# AIM OF THE EXERCISE:
Retype, exactly as they appear below, the lines between the line holding "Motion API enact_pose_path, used" and the line holding "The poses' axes", both ends included.

Saved data entries
================

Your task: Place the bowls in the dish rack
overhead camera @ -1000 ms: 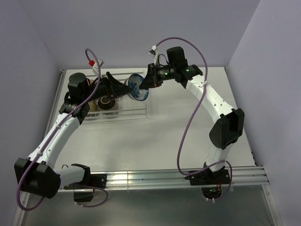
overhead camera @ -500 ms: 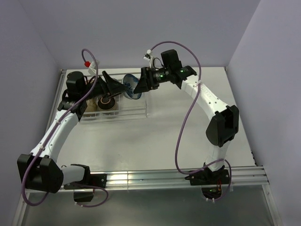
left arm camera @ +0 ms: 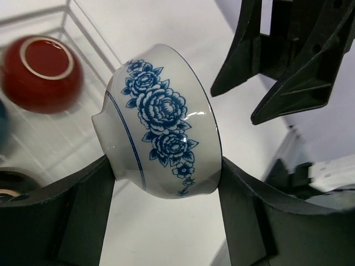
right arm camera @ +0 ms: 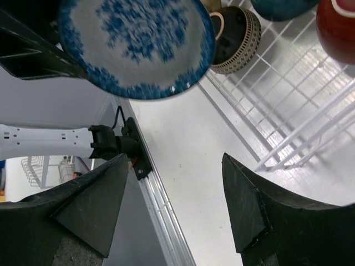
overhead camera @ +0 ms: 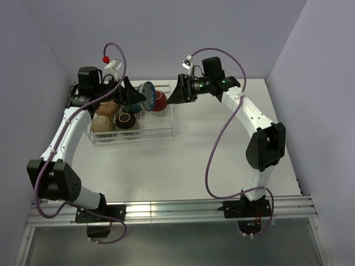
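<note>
The blue-and-white bowl (overhead camera: 147,97) (left arm camera: 163,119) hangs on its side above the dish rack (overhead camera: 165,133), with my left gripper (overhead camera: 138,98) (left arm camera: 166,169) shut on its foot and rim. Its patterned inside (right arm camera: 136,44) faces my right gripper (overhead camera: 174,94) (right arm camera: 177,205), which stands open and empty just right of it, apart from the bowl. In the rack lie a red bowl (overhead camera: 160,101) (left arm camera: 41,72) (right arm camera: 338,27), a black-inside bowl (overhead camera: 126,121) (right arm camera: 236,39) and tan bowls (overhead camera: 102,123). A teal bowl (right arm camera: 283,8) shows at the top edge of the right wrist view.
The rack (right arm camera: 288,105) sits at the table's far left, near the left wall. The right gripper's black fingers (left arm camera: 288,61) fill the upper right of the left wrist view. An aluminium rail (overhead camera: 194,209) runs along the near edge.
My right gripper opened, let go of the blue-and-white bowl and drew back to the right. The left gripper kept the bowl and carried it left over the rack.
</note>
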### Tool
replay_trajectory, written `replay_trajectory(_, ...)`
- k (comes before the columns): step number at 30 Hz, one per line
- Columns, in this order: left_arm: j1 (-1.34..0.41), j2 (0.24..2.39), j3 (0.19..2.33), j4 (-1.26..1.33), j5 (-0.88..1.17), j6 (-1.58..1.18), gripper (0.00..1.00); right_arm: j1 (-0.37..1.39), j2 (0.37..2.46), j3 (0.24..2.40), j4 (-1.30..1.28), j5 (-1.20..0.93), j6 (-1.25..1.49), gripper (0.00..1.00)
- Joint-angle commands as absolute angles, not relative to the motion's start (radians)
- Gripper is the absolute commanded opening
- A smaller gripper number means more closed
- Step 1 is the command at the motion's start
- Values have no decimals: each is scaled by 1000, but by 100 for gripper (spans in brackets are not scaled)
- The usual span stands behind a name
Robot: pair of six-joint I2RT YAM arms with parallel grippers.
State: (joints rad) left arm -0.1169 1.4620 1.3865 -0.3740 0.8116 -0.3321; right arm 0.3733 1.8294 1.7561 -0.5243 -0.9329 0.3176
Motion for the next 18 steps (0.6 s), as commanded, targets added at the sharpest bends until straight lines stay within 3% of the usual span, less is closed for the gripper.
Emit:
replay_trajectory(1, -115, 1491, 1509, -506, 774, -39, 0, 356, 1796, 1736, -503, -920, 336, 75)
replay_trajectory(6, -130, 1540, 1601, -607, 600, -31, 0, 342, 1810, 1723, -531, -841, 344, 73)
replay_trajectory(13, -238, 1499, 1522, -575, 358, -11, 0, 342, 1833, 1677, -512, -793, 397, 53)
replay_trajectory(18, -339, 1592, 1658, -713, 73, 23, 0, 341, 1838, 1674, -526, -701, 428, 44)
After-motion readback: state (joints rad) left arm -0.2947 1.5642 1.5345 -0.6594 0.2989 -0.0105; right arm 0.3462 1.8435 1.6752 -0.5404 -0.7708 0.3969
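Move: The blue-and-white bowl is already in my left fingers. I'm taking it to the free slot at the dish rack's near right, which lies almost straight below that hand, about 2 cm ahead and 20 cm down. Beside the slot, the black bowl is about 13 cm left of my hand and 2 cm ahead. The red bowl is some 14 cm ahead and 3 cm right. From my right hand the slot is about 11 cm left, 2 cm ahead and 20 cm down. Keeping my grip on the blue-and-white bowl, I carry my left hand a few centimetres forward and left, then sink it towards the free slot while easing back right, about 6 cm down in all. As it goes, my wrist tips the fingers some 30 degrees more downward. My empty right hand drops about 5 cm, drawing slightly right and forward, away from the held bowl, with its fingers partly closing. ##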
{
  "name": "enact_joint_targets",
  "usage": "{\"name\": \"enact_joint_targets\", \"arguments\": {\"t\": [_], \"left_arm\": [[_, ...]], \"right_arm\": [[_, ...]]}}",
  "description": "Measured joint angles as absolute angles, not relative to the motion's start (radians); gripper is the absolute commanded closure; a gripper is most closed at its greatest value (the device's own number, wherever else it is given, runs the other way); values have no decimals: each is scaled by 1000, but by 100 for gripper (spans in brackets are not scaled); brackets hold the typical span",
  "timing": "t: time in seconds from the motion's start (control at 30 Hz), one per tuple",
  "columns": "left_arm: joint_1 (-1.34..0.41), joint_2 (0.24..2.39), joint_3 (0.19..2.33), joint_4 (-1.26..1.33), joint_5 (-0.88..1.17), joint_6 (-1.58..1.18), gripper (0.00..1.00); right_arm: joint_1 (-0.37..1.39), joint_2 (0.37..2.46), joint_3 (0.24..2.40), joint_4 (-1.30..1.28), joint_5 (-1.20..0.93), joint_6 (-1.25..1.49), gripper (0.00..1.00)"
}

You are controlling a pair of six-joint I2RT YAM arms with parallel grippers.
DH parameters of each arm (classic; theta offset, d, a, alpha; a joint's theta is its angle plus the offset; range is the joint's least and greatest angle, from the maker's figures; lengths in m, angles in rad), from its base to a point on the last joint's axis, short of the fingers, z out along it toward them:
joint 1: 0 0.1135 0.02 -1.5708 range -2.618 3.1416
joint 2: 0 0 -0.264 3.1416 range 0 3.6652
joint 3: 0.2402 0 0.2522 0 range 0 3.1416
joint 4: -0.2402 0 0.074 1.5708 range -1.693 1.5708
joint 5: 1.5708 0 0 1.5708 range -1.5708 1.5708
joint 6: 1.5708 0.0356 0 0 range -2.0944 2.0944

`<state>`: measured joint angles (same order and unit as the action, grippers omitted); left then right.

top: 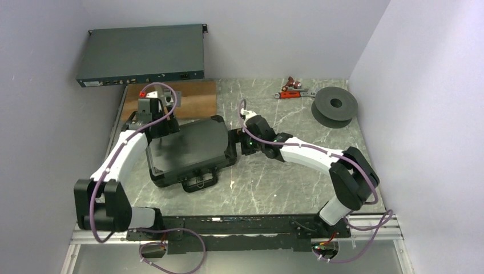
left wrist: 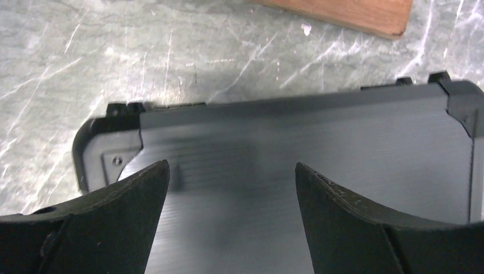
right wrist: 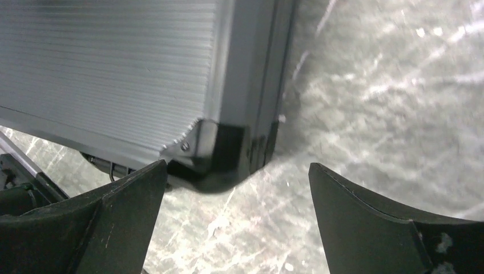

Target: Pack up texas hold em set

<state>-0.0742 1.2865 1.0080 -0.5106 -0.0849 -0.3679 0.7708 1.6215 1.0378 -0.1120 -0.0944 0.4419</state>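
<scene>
The texas hold em set's black briefcase [top: 191, 149] lies flat on the table with its lid down and its handle [top: 197, 181] toward the arms; its inside is hidden. My left gripper [top: 158, 131] hovers over the case's far left part, open. In the left wrist view the ribbed lid [left wrist: 297, 148] fills the space under the left gripper [left wrist: 231, 171], and nothing is between the fingers. My right gripper [top: 236, 138] is at the case's right side, open. In the right wrist view the right gripper [right wrist: 237, 168] stands over bare table beside a corner [right wrist: 220, 151] of the case.
A grey flat rack unit [top: 142, 55] leans at the back left wall. A wooden board [top: 194, 94] lies behind the case. A dark round spool [top: 335, 104] and a small red tool [top: 292, 91] lie at the back right. Walls close in both sides.
</scene>
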Motion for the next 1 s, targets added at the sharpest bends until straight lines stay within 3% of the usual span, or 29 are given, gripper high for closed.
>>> {"name": "enact_joint_targets", "arguments": {"t": [0.2, 0.57, 0.73, 1.0], "left_arm": [[-22, 1439, 1046, -399, -63, -372, 17], [84, 1568, 1083, -357, -65, -387, 11], [84, 1511, 1020, -308, -66, -398, 12], [98, 1205, 740, -200, -69, -433, 12]], "right_arm": [[770, 1517, 901, -104, -51, 558, 7], [816, 1547, 841, -65, -65, 635, 27], [820, 1656, 914, -67, -66, 620, 33], [824, 1792, 1065, -97, -72, 521, 35]]}}
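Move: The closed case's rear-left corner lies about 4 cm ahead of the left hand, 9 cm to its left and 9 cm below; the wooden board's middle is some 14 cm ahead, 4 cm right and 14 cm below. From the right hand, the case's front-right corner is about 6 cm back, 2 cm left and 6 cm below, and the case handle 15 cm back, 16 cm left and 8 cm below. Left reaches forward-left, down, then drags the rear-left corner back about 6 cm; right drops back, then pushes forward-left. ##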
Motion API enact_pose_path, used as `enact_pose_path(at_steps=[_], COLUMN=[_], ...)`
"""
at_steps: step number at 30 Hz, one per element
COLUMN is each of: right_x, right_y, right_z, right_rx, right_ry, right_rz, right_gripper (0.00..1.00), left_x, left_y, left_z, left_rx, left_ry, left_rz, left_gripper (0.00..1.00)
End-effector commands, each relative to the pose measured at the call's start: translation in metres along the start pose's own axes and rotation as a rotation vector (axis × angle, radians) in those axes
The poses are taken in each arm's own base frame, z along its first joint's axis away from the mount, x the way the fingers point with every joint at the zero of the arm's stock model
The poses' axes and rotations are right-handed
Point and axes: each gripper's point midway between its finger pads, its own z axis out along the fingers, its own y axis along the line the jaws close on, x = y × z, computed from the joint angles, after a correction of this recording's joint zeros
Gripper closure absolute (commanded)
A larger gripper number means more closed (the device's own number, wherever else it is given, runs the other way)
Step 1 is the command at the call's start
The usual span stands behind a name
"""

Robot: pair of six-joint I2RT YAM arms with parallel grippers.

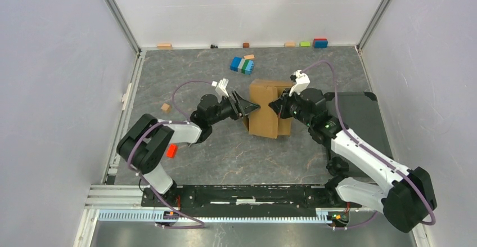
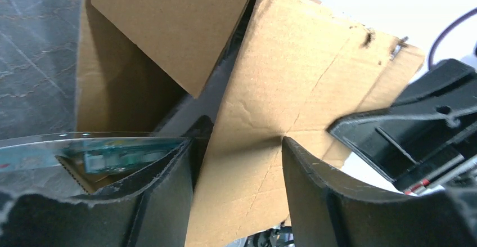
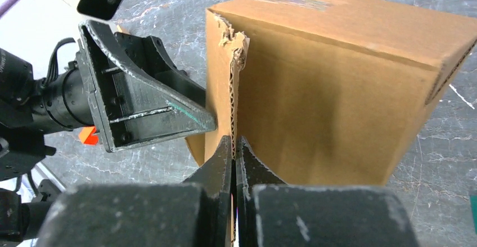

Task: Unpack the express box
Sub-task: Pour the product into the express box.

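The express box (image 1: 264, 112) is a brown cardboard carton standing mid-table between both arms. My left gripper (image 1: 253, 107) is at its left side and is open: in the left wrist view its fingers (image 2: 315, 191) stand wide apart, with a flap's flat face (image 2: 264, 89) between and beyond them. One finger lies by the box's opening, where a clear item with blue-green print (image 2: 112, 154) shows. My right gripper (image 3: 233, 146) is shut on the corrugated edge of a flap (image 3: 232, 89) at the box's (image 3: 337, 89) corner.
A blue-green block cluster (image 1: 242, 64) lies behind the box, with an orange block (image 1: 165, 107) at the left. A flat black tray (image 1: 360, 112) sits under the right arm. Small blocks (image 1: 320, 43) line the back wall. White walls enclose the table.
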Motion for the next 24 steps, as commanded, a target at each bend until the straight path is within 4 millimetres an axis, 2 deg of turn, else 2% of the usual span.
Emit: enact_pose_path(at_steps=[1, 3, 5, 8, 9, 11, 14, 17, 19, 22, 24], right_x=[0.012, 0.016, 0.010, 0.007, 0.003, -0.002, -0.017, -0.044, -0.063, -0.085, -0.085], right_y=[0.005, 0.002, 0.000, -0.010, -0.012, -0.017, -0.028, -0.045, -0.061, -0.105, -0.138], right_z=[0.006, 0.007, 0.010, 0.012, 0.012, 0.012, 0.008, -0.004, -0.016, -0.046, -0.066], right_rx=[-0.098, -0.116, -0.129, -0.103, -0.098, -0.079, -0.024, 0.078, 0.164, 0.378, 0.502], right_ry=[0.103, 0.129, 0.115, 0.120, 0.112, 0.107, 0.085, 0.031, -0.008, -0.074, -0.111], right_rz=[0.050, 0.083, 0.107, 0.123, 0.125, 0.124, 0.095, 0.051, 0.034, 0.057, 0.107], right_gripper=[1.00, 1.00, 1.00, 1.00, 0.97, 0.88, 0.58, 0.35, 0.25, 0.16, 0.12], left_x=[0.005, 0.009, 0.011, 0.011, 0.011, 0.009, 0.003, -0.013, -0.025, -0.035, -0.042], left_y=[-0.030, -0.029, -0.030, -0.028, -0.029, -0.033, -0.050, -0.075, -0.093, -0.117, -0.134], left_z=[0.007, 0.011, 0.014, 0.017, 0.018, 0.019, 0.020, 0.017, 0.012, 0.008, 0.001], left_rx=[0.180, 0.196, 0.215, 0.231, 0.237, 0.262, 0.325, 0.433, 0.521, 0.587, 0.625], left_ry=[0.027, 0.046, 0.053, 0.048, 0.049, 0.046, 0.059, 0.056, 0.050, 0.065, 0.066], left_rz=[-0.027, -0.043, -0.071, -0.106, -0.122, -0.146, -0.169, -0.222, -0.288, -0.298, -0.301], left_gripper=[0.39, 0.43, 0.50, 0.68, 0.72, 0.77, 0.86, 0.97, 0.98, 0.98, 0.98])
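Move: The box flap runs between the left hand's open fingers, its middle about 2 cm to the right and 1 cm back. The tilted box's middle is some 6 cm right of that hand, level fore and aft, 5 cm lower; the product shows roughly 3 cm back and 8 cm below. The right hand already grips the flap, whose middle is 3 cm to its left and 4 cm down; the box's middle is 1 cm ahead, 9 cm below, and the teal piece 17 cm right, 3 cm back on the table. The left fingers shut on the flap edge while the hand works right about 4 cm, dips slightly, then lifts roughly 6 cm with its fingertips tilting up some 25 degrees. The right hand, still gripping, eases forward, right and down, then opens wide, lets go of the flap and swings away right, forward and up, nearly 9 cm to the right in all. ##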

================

# THE ANSWER:
Motion API enact_pose_path, used as `enact_pose_path(at_steps=[_], COLUMN=[_], ...)`
"""
at_steps: step number at 30 Hz, one per element
COLUMN is each of: right_x, right_y, right_z, right_rx, right_ry, right_rz, right_gripper (0.00..1.00), left_x, left_y, left_z, left_rx, left_ry, left_rz, left_gripper (0.00..1.00)
End-effector commands, each relative to the pose measured at the call's start: translation in metres along the start pose's own axes and rotation as a rotation vector (axis × angle, radians) in those axes
The poses are taken in each arm's own base frame, z along its first joint's axis away from the mount, x the way the fingers point with every joint at the zero of the arm's stock model
The poses' axes and rotations are right-handed

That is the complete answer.